ゼロから作るDeep Learning ―Pythonで学ぶディープラーニングの理論と実装

ゼロから作るDeep Learning ―Pythonで学ぶディープラーニングの理論と実装

This article is about my thoughts on this book and a memo about the contents.

My thoughts

This book explains about perceptron, neural network and deep learning.
In this book, there are not only the sentences but also diagrams and numerical expressions.
And then, how to create a sample code by Python is introduced. These codes are written as a function or class.
These codes can be used as a module by importing in our own Python codes repeatedly. This is very useful.
All of explanations are not difficult for us to understand. Before reading this book, if you had some knowledge about machine learning, it would be easier for you to understand.
I think that the most useful section is "technique of learning". In this section, multiple methods to optimize a parameter are compared. I can understand the differences between each method.

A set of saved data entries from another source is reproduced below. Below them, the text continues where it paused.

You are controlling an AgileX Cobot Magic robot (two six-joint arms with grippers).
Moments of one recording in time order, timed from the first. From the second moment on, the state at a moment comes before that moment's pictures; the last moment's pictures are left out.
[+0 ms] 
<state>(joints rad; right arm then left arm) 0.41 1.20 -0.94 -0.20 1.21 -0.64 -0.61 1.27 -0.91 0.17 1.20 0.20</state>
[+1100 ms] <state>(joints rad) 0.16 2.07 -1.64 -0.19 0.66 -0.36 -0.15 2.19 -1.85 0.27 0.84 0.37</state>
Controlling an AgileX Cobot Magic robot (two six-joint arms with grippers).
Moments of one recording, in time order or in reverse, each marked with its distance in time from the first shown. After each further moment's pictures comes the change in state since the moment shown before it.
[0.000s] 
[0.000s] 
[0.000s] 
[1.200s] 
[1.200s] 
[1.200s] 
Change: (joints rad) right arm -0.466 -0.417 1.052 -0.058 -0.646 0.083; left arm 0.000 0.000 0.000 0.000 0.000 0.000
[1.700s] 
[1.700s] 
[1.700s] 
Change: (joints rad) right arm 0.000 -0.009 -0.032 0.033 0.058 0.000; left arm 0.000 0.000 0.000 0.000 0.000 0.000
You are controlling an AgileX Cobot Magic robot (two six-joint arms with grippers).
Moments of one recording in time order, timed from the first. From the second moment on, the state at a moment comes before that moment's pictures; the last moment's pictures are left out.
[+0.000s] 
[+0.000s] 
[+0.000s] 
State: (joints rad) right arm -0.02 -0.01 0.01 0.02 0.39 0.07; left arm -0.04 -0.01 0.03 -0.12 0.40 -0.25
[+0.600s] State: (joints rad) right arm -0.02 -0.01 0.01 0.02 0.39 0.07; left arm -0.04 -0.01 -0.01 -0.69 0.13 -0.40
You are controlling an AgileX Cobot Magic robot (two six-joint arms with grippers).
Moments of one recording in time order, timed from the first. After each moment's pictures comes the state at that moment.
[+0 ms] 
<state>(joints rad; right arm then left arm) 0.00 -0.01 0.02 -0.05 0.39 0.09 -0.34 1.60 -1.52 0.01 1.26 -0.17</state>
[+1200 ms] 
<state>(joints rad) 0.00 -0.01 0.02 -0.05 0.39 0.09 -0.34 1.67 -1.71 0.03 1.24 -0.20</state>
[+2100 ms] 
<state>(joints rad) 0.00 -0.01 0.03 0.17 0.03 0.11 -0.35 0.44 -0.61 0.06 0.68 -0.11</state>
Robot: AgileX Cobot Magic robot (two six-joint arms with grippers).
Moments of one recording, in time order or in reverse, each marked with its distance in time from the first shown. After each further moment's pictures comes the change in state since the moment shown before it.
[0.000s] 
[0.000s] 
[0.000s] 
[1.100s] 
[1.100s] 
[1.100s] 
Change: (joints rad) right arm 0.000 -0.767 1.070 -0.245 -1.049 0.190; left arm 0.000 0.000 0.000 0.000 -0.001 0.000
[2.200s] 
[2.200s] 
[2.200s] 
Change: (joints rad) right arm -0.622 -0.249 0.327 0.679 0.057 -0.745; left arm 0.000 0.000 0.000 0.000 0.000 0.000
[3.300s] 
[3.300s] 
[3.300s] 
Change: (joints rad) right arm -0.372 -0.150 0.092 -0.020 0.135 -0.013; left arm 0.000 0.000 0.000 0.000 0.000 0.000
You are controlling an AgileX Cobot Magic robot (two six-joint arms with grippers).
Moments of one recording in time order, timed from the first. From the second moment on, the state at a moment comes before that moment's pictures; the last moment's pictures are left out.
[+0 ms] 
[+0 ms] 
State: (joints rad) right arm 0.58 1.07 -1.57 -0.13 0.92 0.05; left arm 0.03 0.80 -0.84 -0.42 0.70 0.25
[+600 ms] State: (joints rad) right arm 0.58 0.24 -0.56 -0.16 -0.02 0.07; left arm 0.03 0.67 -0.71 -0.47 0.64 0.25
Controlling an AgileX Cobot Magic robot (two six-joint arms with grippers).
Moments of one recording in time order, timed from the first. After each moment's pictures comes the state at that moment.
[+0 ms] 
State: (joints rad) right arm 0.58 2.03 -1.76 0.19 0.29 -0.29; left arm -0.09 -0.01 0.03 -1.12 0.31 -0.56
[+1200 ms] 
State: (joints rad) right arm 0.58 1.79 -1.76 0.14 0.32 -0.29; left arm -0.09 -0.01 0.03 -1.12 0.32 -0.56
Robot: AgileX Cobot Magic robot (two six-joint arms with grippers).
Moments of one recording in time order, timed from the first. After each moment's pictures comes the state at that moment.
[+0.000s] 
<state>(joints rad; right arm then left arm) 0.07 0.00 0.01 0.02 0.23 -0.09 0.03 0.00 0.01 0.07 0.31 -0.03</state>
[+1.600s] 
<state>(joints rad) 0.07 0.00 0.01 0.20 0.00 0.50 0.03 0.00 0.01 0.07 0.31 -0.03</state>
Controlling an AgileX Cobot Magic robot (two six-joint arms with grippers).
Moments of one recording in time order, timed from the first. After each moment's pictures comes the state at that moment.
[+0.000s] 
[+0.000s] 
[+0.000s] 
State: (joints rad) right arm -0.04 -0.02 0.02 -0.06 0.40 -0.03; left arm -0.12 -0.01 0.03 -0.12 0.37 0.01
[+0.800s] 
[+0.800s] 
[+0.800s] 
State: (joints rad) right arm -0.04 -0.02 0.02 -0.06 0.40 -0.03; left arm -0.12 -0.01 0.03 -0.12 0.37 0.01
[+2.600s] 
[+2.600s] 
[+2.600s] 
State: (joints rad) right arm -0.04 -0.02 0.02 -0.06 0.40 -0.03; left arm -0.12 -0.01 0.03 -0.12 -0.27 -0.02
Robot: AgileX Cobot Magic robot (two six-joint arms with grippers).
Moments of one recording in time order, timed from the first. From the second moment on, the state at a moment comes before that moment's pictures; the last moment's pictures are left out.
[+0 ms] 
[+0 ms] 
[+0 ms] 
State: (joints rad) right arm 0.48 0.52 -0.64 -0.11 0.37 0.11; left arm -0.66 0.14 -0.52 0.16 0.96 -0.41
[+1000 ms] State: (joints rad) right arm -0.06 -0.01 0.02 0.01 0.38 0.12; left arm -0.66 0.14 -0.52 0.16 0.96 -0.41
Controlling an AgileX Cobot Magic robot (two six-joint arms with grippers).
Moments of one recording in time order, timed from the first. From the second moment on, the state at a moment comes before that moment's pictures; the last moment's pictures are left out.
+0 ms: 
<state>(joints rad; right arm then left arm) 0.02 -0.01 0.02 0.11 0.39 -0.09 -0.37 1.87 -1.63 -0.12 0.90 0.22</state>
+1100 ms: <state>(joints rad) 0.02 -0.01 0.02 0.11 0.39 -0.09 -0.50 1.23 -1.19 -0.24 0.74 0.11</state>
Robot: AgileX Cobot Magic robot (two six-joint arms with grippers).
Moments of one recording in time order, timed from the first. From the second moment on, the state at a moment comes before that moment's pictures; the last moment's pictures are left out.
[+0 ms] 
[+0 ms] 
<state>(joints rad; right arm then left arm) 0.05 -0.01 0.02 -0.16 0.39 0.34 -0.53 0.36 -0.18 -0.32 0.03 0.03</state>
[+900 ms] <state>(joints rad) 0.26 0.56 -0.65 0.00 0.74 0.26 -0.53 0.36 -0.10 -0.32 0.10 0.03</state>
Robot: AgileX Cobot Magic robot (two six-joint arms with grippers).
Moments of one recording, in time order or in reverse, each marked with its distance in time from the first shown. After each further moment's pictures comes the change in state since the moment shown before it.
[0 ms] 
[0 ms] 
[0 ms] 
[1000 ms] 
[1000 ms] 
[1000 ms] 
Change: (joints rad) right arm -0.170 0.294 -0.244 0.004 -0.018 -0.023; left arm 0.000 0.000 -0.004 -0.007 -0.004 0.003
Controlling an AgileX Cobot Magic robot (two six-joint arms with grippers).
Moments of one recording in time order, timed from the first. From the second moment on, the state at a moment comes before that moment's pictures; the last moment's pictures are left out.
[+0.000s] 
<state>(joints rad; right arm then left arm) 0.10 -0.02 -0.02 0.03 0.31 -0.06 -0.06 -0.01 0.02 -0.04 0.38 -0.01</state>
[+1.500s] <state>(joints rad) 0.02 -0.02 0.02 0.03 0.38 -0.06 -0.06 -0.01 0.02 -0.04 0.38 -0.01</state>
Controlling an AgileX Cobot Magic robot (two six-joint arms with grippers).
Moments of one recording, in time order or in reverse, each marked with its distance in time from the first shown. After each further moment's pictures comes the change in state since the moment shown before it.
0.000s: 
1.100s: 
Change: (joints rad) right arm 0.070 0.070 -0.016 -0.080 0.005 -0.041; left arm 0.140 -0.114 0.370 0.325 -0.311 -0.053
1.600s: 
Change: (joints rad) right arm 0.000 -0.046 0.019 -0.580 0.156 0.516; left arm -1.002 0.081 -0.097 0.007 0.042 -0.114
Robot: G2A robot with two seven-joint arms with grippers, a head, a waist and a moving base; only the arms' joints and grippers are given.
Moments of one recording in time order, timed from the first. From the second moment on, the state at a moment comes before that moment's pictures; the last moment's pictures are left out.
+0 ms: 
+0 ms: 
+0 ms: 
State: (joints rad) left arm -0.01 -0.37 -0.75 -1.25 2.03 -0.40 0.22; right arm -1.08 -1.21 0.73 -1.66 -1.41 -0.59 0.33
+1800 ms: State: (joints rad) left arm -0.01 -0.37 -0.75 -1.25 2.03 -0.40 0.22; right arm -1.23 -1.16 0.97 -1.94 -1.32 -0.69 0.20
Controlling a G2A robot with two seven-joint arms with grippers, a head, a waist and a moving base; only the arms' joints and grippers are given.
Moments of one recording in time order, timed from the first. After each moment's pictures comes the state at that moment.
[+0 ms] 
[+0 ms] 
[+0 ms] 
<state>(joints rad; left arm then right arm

  • An problem of linear function is what we can not make use of an advantage of overlapping layer.
  • ReLU(Rectified Linear Unit) function is to output same value as input if the input was over than 0. When the input is under than 0, the output is limited until 0.
  • When we calculate a multi-dimensional array, we can use inner product to calculate the array at once.
  • We need to take measures preventing from overflow when we use a softmax function. Usually, the maximum value of input signal is used for it.
  • An final target of machine learning is to get a generalization performance. It is an ability for unknown data.
  • We should not use a recognition accuracy as an index because the differential is 0 at almost point and a parameter can not be update.
  • Epoch is expressed as unit. "1 epoch" means the iterating number of running out of training data.
  • "Local calculation" means that next result is output depend on information related with only itself.
  • Numerical differentiation is used practically because we can confirm that an implementation of back propagation is correct or not.
  • We can make a function module easily by implementing a class for optimization.
  • Dropout is a method to learn in deleting a neuron randomly.
  • In searching a hyper parameter, we need to narrow down the range of parameters and select one of them from the range.
  • Pooling is to make a size of space smaller in lon-lat direction.
  • One of advantage to make the layers deepen is to decrease the number of parameters of network.